What this task involves: Copy out the listing in full, exactly as written, but not its pictures.

Collected material:
* * *

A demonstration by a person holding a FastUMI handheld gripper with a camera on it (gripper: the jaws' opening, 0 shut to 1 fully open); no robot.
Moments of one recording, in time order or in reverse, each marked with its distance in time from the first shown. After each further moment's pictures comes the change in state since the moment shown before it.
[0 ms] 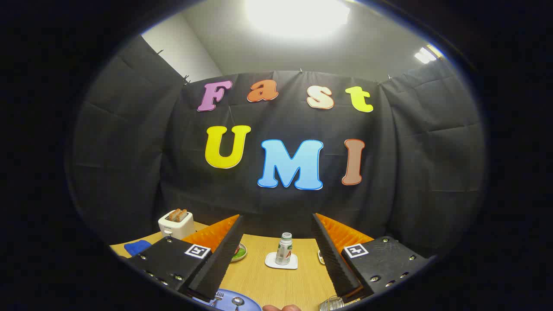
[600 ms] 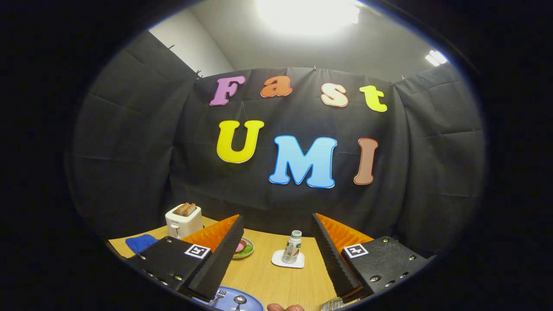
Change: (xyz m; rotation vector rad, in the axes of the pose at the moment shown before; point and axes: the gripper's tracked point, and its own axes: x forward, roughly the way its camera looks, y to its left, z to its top) arm 0.003 0.026 -0.015 -0.055 0.042 0.079
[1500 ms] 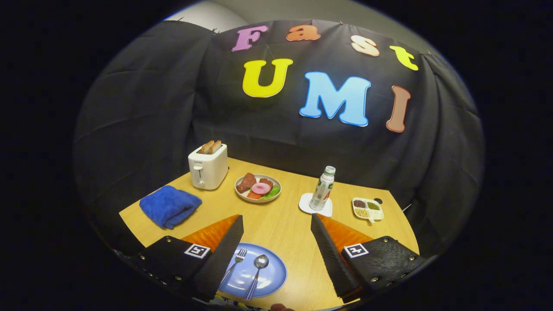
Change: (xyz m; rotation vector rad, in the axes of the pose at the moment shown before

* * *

Your solution:
A demonstration by a person holding a FastUMI handheld gripper with a camera on it (gripper: the jaws' opening, 0 shut to 1 fully open); no robot.
Moments of one recording, in time order or in reverse, each marked with its distance in time from the first shown. After each further moment's pictures comes the change in state since the moment shown before it.
[0 ms] 
[600 ms] 
Change: (xyz m; rotation vector rad, in the axes of the pose at the moment shown before; point and axes: the gripper's tracked point, and its own axes: x forward, roughly the way its camera looks, y to its left, z to its top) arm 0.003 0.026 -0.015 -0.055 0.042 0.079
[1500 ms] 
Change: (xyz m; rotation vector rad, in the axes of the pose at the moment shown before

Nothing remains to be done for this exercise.